• **WORK INSTRUCTION**: Set down the data below word for word, and leave the images aside.
⁂
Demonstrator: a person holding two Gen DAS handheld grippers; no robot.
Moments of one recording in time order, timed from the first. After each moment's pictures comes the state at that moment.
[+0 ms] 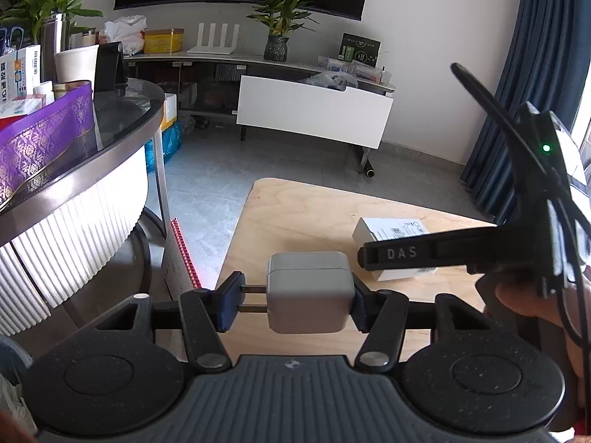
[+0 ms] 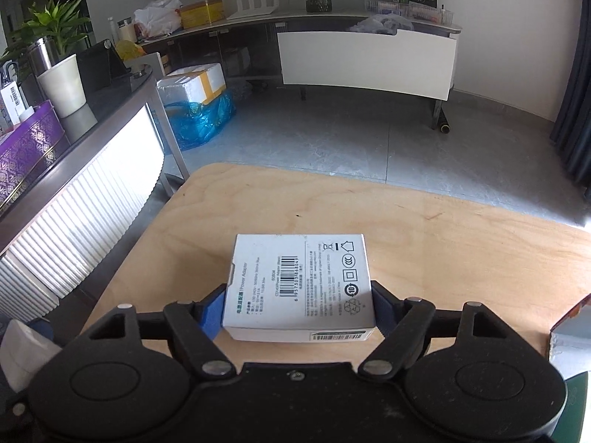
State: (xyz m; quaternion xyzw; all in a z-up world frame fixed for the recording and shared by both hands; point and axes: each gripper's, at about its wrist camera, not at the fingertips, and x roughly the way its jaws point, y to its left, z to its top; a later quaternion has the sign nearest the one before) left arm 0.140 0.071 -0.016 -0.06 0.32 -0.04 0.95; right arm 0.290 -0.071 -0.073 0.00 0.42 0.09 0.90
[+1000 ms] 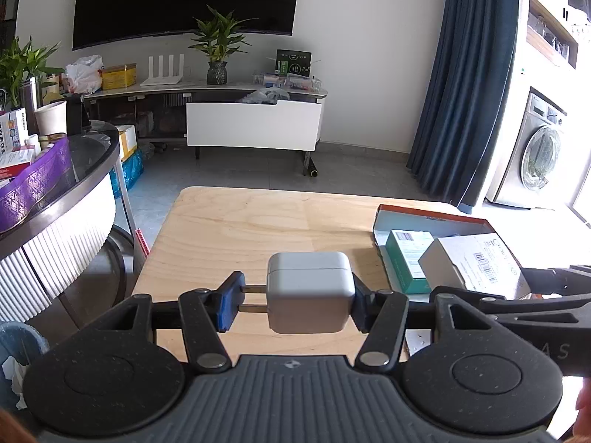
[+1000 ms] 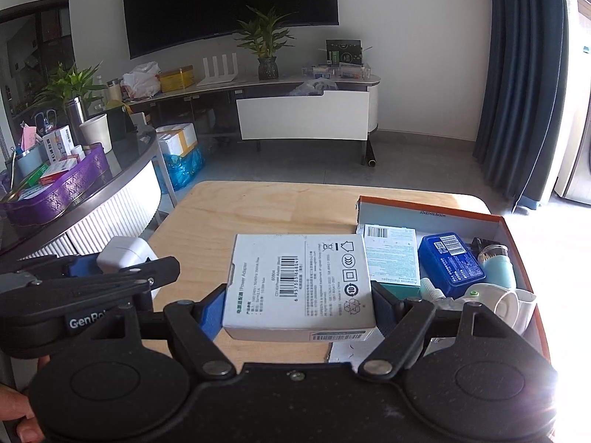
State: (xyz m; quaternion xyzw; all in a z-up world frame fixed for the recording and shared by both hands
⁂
• **TASK SOLUTION**:
Demonstrator: a person holding two Gen DAS handheld grippers; no robot.
Moments of one recording in time order, timed from the first. After each moment's pictures comes the state at that moment.
[+0 ms] 
[+0 ms] 
State: (xyz m; quaternion xyzw; all in a z-up world frame fixed for the recording and shared by both hands; point and axes: each gripper's, at about its wrist camera, not at the fingertips, and x roughly the way its jaws point, y to its left, z to its top; a later quaternion has the sign nearest the one before) left arm 0.140 0.071 -0.016 -0.06 0.32 -0.04 0.95; right arm 0.290 -0.071 -0.073 0.00 0.42 0.09 0.90
[+1000 ms] 
[+1000 ms] 
State: (xyz m; quaternion xyzw; all in a z-up world frame fixed for the recording and shared by both hands

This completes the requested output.